- **Exercise prompt**
Every record below needs to be printed again exactly.

Source records
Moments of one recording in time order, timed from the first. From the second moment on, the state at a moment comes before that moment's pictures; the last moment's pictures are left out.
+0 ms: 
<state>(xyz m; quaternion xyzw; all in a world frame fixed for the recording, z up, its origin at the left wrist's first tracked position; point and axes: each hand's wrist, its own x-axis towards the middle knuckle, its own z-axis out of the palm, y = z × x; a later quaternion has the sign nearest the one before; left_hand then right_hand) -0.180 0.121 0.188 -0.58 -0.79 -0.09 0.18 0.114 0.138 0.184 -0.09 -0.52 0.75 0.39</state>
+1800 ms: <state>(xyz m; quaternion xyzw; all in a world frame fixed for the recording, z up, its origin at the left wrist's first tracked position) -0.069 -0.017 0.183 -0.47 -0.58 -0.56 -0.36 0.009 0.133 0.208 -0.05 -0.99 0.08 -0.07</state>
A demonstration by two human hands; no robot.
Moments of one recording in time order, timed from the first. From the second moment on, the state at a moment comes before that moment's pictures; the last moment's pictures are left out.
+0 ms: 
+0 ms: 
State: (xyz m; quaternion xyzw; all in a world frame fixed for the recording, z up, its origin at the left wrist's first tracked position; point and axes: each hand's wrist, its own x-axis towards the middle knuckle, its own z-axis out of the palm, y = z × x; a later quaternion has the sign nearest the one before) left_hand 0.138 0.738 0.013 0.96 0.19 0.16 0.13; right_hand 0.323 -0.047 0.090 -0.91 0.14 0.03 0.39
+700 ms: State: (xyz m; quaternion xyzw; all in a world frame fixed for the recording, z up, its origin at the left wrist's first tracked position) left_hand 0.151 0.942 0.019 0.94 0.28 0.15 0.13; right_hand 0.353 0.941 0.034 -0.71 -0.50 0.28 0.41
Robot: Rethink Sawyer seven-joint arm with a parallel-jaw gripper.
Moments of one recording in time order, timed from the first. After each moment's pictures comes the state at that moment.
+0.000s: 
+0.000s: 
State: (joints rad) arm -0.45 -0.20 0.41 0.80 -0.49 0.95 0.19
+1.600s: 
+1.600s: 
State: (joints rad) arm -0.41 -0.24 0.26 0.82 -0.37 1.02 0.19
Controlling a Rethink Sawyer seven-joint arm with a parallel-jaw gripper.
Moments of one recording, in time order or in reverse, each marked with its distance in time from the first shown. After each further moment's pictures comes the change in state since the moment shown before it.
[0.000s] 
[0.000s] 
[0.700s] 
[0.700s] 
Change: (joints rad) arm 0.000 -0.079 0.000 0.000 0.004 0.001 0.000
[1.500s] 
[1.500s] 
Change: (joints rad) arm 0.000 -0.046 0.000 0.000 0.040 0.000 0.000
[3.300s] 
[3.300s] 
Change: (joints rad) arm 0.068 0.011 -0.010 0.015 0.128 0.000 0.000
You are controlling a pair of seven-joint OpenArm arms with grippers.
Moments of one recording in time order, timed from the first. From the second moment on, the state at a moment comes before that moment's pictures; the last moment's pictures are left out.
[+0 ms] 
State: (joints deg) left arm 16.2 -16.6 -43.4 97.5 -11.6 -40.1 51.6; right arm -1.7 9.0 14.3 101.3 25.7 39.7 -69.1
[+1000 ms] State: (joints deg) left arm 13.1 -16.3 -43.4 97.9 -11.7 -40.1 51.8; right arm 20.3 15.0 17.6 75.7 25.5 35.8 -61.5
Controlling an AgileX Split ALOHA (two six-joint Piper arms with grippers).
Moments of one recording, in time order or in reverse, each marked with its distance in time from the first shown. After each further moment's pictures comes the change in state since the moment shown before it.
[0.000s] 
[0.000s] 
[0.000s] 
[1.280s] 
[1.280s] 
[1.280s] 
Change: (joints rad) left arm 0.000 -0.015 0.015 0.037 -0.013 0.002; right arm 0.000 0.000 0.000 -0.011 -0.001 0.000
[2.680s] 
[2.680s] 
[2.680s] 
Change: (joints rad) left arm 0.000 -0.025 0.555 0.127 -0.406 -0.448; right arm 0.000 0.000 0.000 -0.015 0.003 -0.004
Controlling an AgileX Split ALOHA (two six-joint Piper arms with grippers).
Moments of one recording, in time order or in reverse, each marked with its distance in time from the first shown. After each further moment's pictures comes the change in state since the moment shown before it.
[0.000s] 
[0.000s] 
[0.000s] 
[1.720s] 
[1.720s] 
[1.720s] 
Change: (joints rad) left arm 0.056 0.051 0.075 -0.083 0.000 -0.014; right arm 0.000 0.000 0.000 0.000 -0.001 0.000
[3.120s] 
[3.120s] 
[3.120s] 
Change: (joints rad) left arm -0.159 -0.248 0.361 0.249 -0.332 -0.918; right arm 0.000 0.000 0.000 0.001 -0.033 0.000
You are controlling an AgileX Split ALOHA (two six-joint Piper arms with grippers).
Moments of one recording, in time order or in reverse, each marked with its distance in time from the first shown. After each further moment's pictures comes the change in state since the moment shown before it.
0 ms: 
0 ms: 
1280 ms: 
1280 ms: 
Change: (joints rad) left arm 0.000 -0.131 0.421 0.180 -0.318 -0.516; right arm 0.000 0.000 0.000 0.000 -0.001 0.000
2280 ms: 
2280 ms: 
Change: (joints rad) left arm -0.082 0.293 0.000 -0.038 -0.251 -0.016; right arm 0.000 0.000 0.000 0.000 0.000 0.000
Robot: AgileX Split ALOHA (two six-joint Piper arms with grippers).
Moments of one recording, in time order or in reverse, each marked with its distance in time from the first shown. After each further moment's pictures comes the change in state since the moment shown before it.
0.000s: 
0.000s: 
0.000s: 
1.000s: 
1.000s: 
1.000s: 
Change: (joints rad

- **Output**
Moments of one recording in time order, timed from the first. From the second moment on, the state at a moment comes before that moment's pictures; the last moment's pictures are left out.
+0 ms: 
<state>(xyz m; quaternion xyzw; all in a world frame fixed for the recording, z up, its origin at the left wrist's first tracked position; point and axes: each hand's wrist, its own x-axis towards the middle knuckle, its own z-axis out of the palm, y = z × x; a later quaternion has the sign nearest the one before; left_hand then right_hand) -0.180 0.121 0.188 -0.58 -0.79 -0.09 0.18 0.114 0.138 0.184 -0.09 -0.52 0.75 0.39</state>
+1800 ms: <state>(xyz m; quaternion xyzw; all in a world frame fixed for the recording, z up, its origin at the left wrist's first tracked position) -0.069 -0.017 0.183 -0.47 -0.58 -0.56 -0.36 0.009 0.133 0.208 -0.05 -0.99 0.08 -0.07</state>
A demonstration by two human hands; no robot.
Moments of one recording in time order, timed from the first. From the second moment on, the state at a moment comes before that moment's pictures; the last moment's pictures are left out.
+0 ms: 
+0 ms: 
State: (xyz m; quaternion xyzw; all in a world frame fixed for the recording, z up, its origin at the left wrist's first tracked position; point and axes: each hand's wrist, its own x-axis towards the middle knuckle, its own z-axis out of the palm, y = z × x; a later quaternion has the sign nearest the one before) left_hand 0.138 0.738 0.013 0.96 0.19 0.16 0.13; right_hand 0.323 -0.047 0.090 -0.91 0.14 0.03 0.39
+700 ms: State: (xyz m; quaternion xyzw; all in a world frame fixed for the recording, z up, its origin at the left wrist's first tracked position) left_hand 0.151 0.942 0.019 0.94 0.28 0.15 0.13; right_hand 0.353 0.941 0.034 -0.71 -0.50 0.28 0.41
Robot: Rethink Sawyer seven-joint arm with a parallel-jaw gripper.
Moments of one recording in time order, timed from the first. After each moment's pictures comes the state at that moment.
+0.000s: 
+0.000s: 
State: (joints rad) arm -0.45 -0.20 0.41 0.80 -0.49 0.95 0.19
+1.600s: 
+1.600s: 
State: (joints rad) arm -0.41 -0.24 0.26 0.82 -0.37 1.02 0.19
Controlling a Rethink Sawyer seven-joint arm with a parallel-jaw gripper.
Moments of one recording, in time order or in reverse, each marked with its distance in time from the first shown. After each further moment's pictures comes the change in state since the moment shown before it.
[0.000s] 
[0.000s] 
[0.700s] 
[0.700s] 
Change: (joints rad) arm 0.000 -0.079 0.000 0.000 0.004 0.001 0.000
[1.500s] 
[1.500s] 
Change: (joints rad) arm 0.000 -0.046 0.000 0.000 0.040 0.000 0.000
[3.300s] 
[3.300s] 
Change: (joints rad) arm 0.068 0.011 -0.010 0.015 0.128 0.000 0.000
You are controlling a pair of seven-joint OpenArm arms with grippers.
Moments of one recording in time order, timed from the first. From the second moment on, the state at a moment comes before that moment's pictures; the last moment's pictures are left out.
[+0 ms] 
State: (joints deg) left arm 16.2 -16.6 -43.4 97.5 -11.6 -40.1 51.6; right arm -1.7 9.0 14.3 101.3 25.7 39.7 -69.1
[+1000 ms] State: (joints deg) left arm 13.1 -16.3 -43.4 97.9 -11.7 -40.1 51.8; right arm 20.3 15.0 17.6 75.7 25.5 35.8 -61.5
Controlling an AgileX Split ALOHA (two six-joint Piper arms with grippers).
Moments of one recording, in time order or in reverse, each marked with its distance in time from the first shown. After each further moment's pictures comes the change in state since the moment shown before it.
[0.000s] 
[0.000s] 
[0.000s] 
[1.280s] 
[1.280s] 
[1.280s] 
Change: (joints rad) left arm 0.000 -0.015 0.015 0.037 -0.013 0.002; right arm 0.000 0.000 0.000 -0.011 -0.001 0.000
[2.680s] 
[2.680s] 
[2.680s] 
Change: (joints rad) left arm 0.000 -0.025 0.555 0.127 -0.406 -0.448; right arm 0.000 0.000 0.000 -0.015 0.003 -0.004
Controlling an AgileX Split ALOHA (two six-joint Piper arms with grippers).
Moments of one recording, in time order or in reverse, each marked with its distance in time from the first shown. After each further moment's pictures comes the change in state since the moment shown before it.
[0.000s] 
[0.000s] 
[0.000s] 
[1.720s] 
[1.720s] 
[1.720s] 
Change: (joints rad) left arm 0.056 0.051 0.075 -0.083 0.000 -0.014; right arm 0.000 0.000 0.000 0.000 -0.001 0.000
[3.120s] 
[3.120s] 
[3.120s] 
Change: (joints rad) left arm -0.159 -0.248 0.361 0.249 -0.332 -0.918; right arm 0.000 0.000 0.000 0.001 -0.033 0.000
You are controlling an AgileX Split ALOHA (two six-joint Piper arms with grippers).
Moments of one recording, in time order or in reverse, each marked with its distance in time from the first shown. After each further moment's pictures comes the change in state since the moment shown before it.
0 ms: 
0 ms: 
1280 ms: 
1280 ms: 
Change: (joints rad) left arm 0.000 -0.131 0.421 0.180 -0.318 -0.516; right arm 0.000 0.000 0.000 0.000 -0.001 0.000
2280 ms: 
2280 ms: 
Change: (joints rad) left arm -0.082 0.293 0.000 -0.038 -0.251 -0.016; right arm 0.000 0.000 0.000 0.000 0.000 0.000
Robot: AgileX Split ALOHA (two six-joint Piper arms with grippers).
Moments of one recording, in time order or in reverse, each marked with its distance in time from the first shown. After each further moment's pictures comes the change in state since the moment shown before it.
0.000s: 
0.000s: 
0.000s: 
1.000s: 
1.000s: 
1.000s: 
Change: (joints rad

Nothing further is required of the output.